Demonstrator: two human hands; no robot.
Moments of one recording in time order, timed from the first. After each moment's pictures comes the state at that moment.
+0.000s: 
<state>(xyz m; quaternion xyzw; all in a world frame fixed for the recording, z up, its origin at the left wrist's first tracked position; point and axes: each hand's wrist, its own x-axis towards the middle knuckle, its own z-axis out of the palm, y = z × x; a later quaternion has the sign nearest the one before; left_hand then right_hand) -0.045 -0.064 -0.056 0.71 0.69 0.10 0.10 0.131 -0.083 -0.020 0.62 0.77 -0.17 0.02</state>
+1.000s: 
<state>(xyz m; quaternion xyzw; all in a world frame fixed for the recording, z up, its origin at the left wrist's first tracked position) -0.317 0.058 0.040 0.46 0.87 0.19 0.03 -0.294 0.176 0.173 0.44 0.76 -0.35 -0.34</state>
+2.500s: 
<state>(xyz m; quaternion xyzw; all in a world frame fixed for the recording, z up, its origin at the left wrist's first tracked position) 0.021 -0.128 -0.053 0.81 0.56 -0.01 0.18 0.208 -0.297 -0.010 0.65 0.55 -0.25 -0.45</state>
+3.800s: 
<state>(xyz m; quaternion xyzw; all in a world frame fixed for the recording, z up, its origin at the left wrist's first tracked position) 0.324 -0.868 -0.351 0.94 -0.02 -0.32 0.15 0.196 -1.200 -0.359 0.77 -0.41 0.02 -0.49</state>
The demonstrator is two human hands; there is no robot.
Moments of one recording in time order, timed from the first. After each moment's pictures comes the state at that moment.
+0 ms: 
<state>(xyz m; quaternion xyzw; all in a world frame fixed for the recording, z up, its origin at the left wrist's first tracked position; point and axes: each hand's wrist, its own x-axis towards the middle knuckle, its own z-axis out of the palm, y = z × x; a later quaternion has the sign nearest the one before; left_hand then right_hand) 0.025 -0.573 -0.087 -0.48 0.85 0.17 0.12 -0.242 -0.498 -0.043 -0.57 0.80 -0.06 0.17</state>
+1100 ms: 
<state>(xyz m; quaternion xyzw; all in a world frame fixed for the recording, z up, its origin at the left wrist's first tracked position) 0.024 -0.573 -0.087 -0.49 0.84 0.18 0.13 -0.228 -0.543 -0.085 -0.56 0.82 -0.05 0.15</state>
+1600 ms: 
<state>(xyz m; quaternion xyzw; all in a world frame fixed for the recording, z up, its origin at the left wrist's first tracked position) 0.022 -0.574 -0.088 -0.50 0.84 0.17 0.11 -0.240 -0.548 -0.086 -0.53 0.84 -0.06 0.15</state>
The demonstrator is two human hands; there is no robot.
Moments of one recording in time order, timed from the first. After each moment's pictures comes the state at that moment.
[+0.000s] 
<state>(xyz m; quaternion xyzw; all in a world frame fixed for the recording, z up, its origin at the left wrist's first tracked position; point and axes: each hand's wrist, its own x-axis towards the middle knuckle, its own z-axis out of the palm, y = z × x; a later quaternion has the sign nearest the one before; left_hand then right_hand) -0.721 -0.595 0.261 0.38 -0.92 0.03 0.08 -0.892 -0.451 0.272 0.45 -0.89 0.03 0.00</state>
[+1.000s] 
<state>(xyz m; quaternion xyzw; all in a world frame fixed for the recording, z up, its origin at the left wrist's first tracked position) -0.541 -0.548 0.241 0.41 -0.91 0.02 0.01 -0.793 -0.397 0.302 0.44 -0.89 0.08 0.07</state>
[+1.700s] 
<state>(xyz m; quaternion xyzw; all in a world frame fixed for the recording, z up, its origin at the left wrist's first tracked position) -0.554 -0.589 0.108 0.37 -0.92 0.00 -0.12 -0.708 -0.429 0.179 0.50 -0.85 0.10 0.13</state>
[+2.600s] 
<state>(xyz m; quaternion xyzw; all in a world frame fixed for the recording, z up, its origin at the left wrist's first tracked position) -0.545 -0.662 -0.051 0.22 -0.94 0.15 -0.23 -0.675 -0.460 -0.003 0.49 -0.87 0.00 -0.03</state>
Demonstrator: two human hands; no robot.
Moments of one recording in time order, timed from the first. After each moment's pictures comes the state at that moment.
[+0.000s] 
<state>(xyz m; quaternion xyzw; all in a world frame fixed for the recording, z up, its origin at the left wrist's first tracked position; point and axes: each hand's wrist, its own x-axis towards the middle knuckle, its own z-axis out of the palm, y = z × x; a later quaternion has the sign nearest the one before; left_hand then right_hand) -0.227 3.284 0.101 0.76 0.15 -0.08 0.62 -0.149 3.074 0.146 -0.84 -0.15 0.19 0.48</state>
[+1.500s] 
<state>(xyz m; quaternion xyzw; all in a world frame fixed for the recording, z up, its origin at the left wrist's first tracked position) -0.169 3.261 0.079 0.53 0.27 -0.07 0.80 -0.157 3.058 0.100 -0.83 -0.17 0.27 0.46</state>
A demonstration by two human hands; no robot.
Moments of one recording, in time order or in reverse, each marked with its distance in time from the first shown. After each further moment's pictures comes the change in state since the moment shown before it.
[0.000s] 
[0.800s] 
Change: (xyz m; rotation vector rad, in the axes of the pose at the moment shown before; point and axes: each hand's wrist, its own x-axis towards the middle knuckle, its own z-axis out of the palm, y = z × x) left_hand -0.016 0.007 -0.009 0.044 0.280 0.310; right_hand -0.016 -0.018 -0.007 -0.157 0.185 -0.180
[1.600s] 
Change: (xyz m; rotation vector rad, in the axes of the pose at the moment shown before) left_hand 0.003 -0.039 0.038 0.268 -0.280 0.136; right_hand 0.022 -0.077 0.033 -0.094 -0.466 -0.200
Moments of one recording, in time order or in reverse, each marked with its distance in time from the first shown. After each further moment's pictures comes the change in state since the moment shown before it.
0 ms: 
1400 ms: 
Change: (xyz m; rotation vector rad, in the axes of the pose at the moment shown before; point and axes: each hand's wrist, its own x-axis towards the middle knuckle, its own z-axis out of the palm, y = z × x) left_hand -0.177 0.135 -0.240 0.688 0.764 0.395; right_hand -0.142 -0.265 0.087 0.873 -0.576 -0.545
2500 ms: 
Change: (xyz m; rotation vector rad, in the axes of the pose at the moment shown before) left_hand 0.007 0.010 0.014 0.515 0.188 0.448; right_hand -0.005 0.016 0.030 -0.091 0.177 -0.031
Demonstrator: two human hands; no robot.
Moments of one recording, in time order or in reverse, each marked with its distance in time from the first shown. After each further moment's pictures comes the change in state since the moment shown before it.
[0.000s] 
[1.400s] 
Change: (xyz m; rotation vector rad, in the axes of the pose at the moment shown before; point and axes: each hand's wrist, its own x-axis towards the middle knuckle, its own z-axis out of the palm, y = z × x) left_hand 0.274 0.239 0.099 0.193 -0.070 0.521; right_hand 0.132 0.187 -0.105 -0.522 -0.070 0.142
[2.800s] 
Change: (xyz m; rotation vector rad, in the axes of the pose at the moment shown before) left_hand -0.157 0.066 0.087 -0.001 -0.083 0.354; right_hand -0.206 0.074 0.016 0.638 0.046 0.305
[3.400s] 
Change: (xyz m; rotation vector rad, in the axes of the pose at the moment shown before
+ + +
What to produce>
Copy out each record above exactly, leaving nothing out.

Response to the task>
Demonstrator: two human hands; no robot.
Moments of one recording in time order, timed from the first. After each moment's pictures comes the state at that moment.
+0.000s: 
<state>(xyz m; quaternion xyzw; all in a world frame fixed for the recording, z up, its origin at the left wrist's first tracked position; point and axes: each hand's wrist, its own x-axis towards the middle knuckle, its own z-axis out of the palm, y = z × x; a later quaternion has the sign nearest the one before; left_hand then right_hand) -0.045 -0.064 -0.056 0.71 0.69 0.10 0.10 0.131 -0.083 -0.020 0.62 0.77 -0.17 0.02</state>
+1.000s: 
<state>(xyz m; quaternion xyzw; all in a world frame fixed for the recording, z up, its origin at the left wrist's first tracked position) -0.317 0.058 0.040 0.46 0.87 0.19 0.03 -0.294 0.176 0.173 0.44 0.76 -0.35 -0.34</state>
+2.500s: 
<state>(xyz m; quaternion xyzw; all in a world frame fixed for the recording, z up, its origin at the left wrist's first tracked position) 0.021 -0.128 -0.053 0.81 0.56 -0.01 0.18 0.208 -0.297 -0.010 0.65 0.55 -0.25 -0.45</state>
+3.800s: 
<state>(xyz m; quaternion xyzw; all in a world frame fixed for the recording, z up, its origin at the left wrist's first tracked position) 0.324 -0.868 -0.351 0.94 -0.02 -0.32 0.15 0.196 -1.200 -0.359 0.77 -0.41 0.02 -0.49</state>
The demonstrator is two human hands; there is no robot.
Moments of one recording in time order, timed from the first. After each moment's pictures comes the state at that moment.
+0 ms: 
<state>(xyz m; quaternion xyzw; all in a world frame fixed for the recording, z up, its origin at the left wrist's first tracked position; point and axes: each hand's wrist, its own x-axis towards the middle knuckle, its own z-axis out of the palm, y = z × x; a later quaternion has the sign nearest the one before; left_hand then right_hand) 0.025 -0.573 -0.087 -0.48 0.85 0.17 0.12 -0.242 -0.498 -0.043 -0.57 0.80 -0.06 0.17</state>
+1100 ms: 
<state>(xyz m; quaternion xyzw; all in a world frame fixed for the recording, z up, its origin at the left wrist's first tracked position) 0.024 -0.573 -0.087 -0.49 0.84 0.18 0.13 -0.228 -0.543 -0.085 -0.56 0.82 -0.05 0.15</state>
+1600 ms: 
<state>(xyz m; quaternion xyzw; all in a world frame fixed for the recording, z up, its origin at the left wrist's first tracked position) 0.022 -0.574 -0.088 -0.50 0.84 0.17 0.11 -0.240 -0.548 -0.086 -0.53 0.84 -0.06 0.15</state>
The demonstrator is two human hands; there is no robot.
Moments of one recording in time order, timed from the first. After each moment's pictures comes the state at that moment.
[+0.000s] 
<state>(xyz m; quaternion xyzw; all in a world frame fixed for the recording, z up, its origin at the left wrist's first tracked position; point and axes: each hand's wrist, its own x-axis towards the middle knuckle, its own z-axis out of the palm, y = z × x; a later quaternion has the sign nearest the one before; left_hand then right_hand) -0.721 -0.595 0.261 0.38 -0.92 0.03 0.08 -0.892 -0.451 0.272 0.45 -0.89 0.03 0.00</state>
[+1.000s] 
<state>(xyz m; quaternion xyzw; all in a world frame fixed for the recording, z up, its origin at the left wrist's first tracked position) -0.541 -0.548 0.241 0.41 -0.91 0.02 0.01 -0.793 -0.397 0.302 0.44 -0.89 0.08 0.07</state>
[+1.700s] 
<state>(xyz m; quaternion xyzw; all in a world frame fixed for the recording, z up, its origin at the left wrist's first tracked position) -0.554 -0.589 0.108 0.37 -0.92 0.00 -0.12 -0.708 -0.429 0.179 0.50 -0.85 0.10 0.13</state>
[+2.600s] 
<state>(xyz m; quaternion xyzw; all in a world frame fixed for the recording, z up, its origin at the left wrist's first tracked position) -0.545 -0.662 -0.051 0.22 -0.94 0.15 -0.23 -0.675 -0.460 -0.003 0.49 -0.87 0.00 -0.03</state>
Demonstrator: two human hands; no robot.
Moments of one recording in time order, timed from the first. After each moment's pictures comes the state at that moment.
[+0.000s] 
<state>(xyz m; quaternion xyzw; all in a world frame fixed for the recording, z up, its origin at the left wrist's first tracked position; point and axes: each hand's wrist, its own x-axis towards the middle knuckle, its own z-axis out of the palm, y = z × x; a later quaternion has the sign nearest the one before; left_hand then right_hand) -0.227 3.284 0.101 0.76 0.15 -0.08 0.62 -0.149 3.074 0.146 -0.84 -0.15 0.19 0.48</state>
[+1.500s] 
<state>(xyz m; quaternion xyzw; all in a world frame fixed for the recording, z up, its origin at the left wrist's first tracked position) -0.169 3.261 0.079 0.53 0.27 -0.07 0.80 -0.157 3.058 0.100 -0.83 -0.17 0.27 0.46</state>
A demonstration by two human hands; no robot.
Moments of one recording, in time order or in reverse, each marked with its distance in time from the first shown. After each further moment's pictures comes the change in state since the moment shown before it.
[0.000s] 
[0.800s] 
Change: (xyz m; rotation vector rad, in the axes of the pose at the moment shown before; point and axes: each hand's wrist, its own x-axis towards the middle knuckle, its own z-axis out of the palm, y = z × x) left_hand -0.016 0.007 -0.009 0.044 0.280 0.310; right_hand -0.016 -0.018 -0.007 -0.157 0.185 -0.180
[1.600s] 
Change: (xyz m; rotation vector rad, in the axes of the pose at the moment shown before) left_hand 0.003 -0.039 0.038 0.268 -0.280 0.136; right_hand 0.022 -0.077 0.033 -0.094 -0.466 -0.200
Moments of one recording, in time order or in reverse, each marked with its distance in time from the first shown. After each further moment's pictures comes the change in state since the moment shown before it.
0 ms: 
1400 ms: 
Change: (xyz m; rotation vector rad, in the axes of the pose at the moment shown before; point and axes: each hand's wrist, its own x-axis towards the middle knuckle, its own z-axis out of the palm, y = z × x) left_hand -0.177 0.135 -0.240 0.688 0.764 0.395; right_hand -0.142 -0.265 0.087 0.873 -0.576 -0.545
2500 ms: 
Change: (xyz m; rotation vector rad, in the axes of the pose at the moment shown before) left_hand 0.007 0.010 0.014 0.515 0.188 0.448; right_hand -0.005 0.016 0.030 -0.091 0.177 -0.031
Demonstrator: two human hands; no robot.
Moments of one recording, in time order or in reverse, each marked with its distance in time from the first shown. After each further moment's pictures comes the change in state since the moment shown before it.
[0.000s] 
[1.400s] 
Change: (xyz m; rotation vector rad, in the axes of the pose at the moment shown before; point and axes: each hand's wrist, its own x-axis towards the middle knuckle, its own z-axis out of the palm, y = z × x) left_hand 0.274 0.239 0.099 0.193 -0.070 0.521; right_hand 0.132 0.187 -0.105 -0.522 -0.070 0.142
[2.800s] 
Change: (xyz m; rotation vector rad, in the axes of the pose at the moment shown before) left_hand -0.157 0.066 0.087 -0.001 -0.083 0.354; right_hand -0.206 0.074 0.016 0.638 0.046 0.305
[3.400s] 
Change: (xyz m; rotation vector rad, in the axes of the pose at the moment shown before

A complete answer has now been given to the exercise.